Work order:
Everything in the data below is to be reproduced without any deviation.

Extracted data:
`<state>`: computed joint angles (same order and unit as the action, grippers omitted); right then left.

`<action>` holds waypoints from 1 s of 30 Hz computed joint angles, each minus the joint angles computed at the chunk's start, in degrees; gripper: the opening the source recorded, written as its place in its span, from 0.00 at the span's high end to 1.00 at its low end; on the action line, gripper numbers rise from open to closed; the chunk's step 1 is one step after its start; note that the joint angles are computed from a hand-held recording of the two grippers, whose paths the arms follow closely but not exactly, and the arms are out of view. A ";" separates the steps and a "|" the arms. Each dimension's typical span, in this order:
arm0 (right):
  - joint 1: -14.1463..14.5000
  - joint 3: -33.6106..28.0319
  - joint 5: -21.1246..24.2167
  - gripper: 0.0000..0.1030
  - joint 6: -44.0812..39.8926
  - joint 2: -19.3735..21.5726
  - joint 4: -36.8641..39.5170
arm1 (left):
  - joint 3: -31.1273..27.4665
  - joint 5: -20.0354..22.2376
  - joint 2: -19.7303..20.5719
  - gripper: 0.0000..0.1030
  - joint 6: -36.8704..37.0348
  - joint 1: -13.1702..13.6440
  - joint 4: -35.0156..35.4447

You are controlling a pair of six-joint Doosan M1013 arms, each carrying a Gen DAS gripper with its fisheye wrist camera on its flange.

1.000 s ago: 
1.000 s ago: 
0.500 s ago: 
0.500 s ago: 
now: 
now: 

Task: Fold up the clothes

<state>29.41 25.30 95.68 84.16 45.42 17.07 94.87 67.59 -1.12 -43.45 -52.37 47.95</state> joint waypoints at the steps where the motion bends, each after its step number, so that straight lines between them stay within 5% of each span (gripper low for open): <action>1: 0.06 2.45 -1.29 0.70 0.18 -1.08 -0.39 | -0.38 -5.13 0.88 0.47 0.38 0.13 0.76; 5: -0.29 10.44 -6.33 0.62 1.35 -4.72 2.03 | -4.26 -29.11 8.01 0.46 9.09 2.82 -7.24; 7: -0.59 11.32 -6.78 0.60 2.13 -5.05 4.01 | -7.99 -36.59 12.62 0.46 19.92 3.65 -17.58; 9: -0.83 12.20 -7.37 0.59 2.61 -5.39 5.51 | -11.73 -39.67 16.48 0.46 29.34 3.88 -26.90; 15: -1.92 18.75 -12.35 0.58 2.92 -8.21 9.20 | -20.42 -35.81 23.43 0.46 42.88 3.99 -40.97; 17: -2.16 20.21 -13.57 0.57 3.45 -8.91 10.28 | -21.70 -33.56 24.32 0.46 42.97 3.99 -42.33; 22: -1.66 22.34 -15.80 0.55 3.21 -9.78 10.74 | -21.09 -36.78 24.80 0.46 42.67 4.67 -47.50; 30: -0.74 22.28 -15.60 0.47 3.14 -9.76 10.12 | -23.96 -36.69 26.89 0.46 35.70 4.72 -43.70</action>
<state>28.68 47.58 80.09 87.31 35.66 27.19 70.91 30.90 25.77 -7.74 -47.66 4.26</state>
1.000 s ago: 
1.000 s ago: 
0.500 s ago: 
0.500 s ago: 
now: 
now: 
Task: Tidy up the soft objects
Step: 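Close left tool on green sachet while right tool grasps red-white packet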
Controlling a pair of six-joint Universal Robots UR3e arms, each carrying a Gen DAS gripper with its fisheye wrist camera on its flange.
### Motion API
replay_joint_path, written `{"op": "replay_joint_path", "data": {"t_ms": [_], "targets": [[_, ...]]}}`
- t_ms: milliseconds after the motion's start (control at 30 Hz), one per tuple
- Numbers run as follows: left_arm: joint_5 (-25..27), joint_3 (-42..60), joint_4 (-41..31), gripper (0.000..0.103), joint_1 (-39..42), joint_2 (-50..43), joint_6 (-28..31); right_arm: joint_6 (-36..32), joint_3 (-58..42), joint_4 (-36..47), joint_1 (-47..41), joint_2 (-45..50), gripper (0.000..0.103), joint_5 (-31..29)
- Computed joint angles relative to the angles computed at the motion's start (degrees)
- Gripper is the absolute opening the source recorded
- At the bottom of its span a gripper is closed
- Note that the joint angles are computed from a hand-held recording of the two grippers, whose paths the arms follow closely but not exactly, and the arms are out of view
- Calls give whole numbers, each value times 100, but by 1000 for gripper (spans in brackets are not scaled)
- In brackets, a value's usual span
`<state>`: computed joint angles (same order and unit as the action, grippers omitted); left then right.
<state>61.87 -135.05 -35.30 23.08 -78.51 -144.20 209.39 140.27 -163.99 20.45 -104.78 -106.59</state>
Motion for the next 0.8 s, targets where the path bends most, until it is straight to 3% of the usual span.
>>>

Answer space:
`<state>`: computed joint angles (same order and unit as the action, grippers omitted); right then left.

`<action>` holds waypoints from 1 s of 30 Hz computed joint angles, each minus the joint angles computed at the chunk's start, in degrees; gripper: the opening the source recorded, written as its place in its span, from 0.00 at the span's high end to 1.00 at its low end; on the action line, gripper numbers rise from open to closed; the chunk's step 1 is one step after its start; note that the joint angles are computed from a hand-held recording of the two grippers, whose paths the arms follow closely but not exactly, and the arms are out of view. A ";" separates the steps and a "|" the arms. Each dimension's typical span, in this order:
arm0 (right):
  - joint 1: -14.1463..14.5000
  - joint 3: -33.6106..28.0319
  - joint 5: -21.1246..24.2167
  - gripper: 0.0000..0.1030
  - joint 6: -44.0812..39.8926
  - joint 2: -19.3735..21.5726
  - joint 4: -36.8641..39.5170
arm1 (left):
  - joint 3: -31.1273..27.4665
  - joint 5: -20.0354..22.2376
  - joint 2: -19.7303..20.5719
  - gripper: 0.0000..0.1030
  - joint 6: -36.8704..37.0348
  - joint 1: -13.1702..13.6440
  - joint 4: -35.0156..35.4447

You are controlling a pair of six-joint Doosan M1013 arms, each carrying a Gen DAS gripper with its fisheye wrist camera on its flange.

1.000 s ago: 
1.000 s ago: 
0.500 s ago: 
0.500 s ago: 
now: 
now: 

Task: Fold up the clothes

<state>29.41 25.30 95.68 84.16 45.42 17.07 94.87 67.59 -1.12 -43.45 -52.37 47.95</state> joint waypoints at the steps where the motion bends, each after its step number, so that straight lines between them stay within 5% of each span (gripper low for open): <action>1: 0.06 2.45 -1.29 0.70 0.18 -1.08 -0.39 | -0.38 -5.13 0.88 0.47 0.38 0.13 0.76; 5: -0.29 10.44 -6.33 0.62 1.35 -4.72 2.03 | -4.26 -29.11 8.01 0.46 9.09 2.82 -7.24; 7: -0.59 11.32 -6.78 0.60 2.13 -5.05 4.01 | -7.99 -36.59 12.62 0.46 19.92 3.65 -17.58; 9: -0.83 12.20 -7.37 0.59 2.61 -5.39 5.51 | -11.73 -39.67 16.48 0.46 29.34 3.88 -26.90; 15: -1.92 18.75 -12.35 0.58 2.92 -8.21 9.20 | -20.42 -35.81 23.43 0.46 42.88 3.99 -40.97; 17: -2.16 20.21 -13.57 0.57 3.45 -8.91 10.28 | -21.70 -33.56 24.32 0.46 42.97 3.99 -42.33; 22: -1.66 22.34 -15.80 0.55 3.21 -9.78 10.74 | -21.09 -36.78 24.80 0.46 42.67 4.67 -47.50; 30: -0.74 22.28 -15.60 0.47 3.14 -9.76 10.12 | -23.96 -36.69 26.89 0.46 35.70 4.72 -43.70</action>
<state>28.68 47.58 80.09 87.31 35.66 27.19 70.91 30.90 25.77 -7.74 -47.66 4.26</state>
1.000 s ago: 
1.000 s ago: 
0.500 s ago: 
0.500 s ago: 
now: 
now: 
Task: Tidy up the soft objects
Step: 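Close left tool on green sachet while right tool grasps red-white packet
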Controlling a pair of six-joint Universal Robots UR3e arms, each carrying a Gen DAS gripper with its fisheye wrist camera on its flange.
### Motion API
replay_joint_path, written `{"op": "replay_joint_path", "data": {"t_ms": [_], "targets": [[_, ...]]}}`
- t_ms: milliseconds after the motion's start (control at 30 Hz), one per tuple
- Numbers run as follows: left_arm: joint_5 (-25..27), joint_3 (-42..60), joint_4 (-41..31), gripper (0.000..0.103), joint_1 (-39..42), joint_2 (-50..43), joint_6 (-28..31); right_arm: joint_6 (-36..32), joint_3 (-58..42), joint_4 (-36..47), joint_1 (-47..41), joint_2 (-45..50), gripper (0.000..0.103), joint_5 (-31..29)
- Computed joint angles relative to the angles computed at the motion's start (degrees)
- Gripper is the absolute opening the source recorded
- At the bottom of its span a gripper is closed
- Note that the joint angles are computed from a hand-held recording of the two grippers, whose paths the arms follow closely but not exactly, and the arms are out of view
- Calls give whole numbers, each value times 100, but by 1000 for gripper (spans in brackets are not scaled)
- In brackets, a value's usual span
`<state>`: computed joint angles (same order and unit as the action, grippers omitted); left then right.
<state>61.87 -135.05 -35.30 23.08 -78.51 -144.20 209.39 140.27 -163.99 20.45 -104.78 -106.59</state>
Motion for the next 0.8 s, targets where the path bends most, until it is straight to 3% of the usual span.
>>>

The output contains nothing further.